WHAT THE TASK REQUIRES>
If a record contains a picture, drop the picture and copy everything else exactly.
(LISTED RECORDS)
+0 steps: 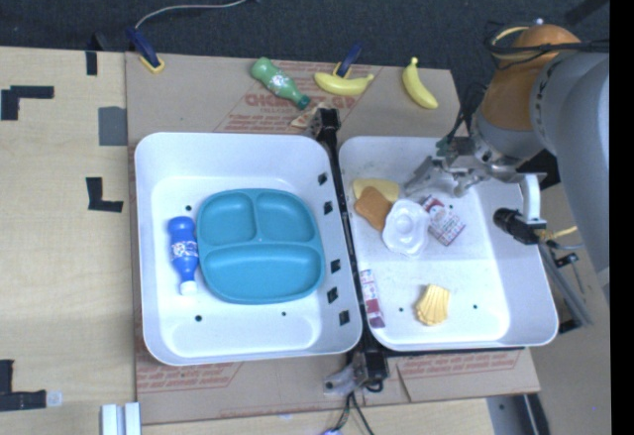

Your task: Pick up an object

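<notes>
- Grey metal two-finger gripper hangs low over the right white bin, just above a clear crumpled plastic cup; whether it is open or closed cannot be told.
- Beside the cup lie a tan bread-like piece and a small red-and-white printed packet, its writing too small to read.
- Blue bottle in the left white bin carries an illegible white label, touching a turquoise divided plastic tray.
</notes>
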Action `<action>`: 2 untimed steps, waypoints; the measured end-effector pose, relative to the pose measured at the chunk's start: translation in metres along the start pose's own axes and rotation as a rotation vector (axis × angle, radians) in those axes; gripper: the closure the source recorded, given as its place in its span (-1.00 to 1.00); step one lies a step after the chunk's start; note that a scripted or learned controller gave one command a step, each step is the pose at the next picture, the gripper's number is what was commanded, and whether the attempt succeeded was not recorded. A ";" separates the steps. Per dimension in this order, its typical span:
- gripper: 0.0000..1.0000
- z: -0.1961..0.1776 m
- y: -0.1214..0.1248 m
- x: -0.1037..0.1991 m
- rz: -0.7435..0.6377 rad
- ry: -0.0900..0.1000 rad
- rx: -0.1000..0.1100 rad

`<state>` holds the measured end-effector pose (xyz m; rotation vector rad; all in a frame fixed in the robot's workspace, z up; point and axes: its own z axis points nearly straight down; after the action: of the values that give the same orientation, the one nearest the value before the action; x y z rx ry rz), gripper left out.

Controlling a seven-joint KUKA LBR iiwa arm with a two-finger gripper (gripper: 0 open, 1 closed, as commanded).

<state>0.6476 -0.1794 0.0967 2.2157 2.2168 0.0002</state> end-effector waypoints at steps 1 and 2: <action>-1.00 0.009 -0.025 -0.003 -0.001 0.003 -0.001; 1.00 -0.001 -0.024 -0.004 -0.001 0.000 -0.002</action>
<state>0.6232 -0.1836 0.0976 2.2134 2.2166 0.0030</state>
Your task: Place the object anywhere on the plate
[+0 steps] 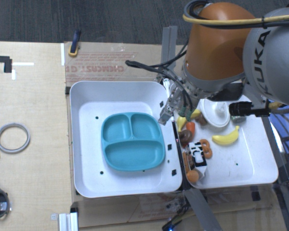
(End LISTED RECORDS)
YOUR SOLUTION>
+0 steps: 

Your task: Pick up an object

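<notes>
- Grey metal two-finger gripper hangs low over the right white bin, just above a clear crumpled plastic cup; whether it is open or closed cannot be told.
- Beside the cup lie a tan bread-like piece and a small red-and-white printed packet, its writing too small to read.
- Blue bottle in the left white bin carries an illegible white label, touching a turquoise divided plastic tray.
</notes>
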Action `<action>`: 2 untimed steps, waypoints; the measured end-effector pose, relative to the pose measured at the chunk's start: translation in metres along the start pose's own axes and rotation as a rotation vector (axis × angle, radians) in those axes; gripper: the closure the source recorded, given as its place in its span (-1.00 to 1.00); step one lies a step after the chunk's start; note that a scripted or learned controller gave one command a step, each step is the pose at the next picture, the gripper's number is what was commanded, and whether the attempt succeeded was not recorded. A ";" separates the steps. Per dimension in this order, its typical span:
- gripper: 0.0000..1.0000
- z: -0.1961..0.1776 m
- y: -0.1214..0.1248 m
- x: -0.1037..0.1991 m
- rz: -0.7435..0.6377 rad
- ry: -0.0900..0.1000 rad
- rx: -0.1000..0.1100 rad

`<state>` holds the measured end-effector pose (xyz m; rotation vector rad; all in a frame fixed in the robot's workspace, z up; point and axes: its own z axis points nearly straight down; after the action: of the values that give the same orientation, the one nearest the value before the action; x y z rx ry rz), gripper left out.

Controlling a seven-joint KUKA LBR iiwa arm with a two-finger gripper (gripper: 0 open, 1 closed, as commanded).

<state>0.6476 -0.1794 0.0967 2.2157 2.2168 0.0002</state> end-effector waypoints at steps 1 and 2: <action>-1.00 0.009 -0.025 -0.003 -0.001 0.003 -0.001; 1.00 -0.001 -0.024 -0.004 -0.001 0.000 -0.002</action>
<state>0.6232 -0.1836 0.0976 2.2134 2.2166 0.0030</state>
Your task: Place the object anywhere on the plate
[+0 steps] 

No more work is needed on this answer.